== Work request ==
Please return the listing below exactly, without any of its pictures.

== Supplied data ==
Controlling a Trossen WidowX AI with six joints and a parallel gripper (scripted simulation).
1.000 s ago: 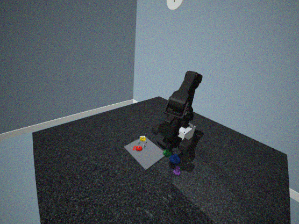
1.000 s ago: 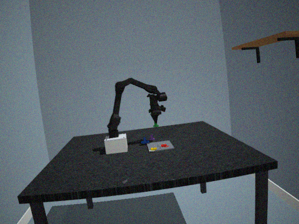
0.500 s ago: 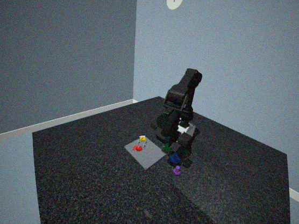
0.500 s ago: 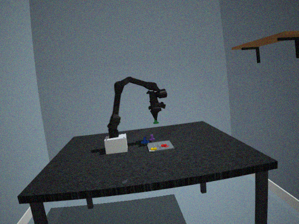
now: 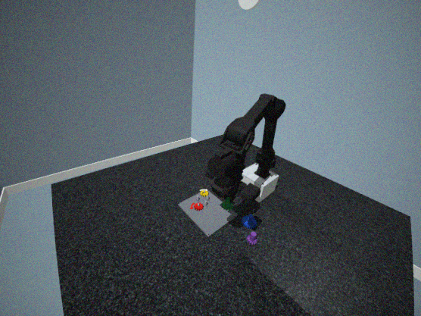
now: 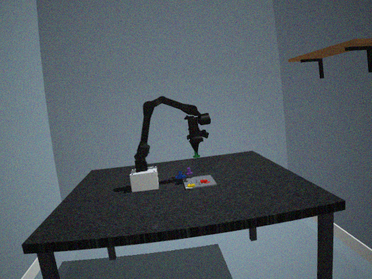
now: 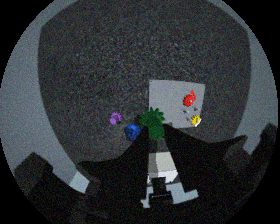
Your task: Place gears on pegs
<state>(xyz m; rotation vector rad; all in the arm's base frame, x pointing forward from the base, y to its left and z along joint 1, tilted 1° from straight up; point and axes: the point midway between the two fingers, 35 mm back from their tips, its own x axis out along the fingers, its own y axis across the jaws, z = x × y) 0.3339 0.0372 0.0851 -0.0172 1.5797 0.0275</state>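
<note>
The red gear is 15 cm to the right of my gripper tip and 14 cm below it. Also, from my gripper tip: blue gear: 10 cm behind, 5 cm to the left, 14 cm below; green gear: 1 cm below; purple gear: 4 cm behind, 11 cm to the left, 14 cm below.
</note>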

== Problem solution ==
Controlling a Trossen WidowX AI with six joints and a parallel gripper (scripted simulation).
1.000 s ago: 
1.000 s ago: 
0.500 s ago: 
0.500 s ago: 
now: 
now: 
now: 
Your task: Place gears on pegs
<state>(xyz m; rotation vector rad; all in the arm's base frame, x pointing forward from the base, y to its left and z along joint 1, tilted 1° from straight up; point and axes: the point midway between the two fingers, 35 mm back from their tips, its own x axis out along the fingers, its own y axis across the jaws, z = x × y) 0.3339 0.0372 0.0851 -0.0172 1.5797 0.0275</state>
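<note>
The red gear is 15 cm to the right of my gripper tip and 14 cm below it. Also, from my gripper tip: blue gear: 10 cm behind, 5 cm to the left, 14 cm below; green gear: 1 cm below; purple gear: 4 cm behind, 11 cm to the left, 14 cm below.
</note>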

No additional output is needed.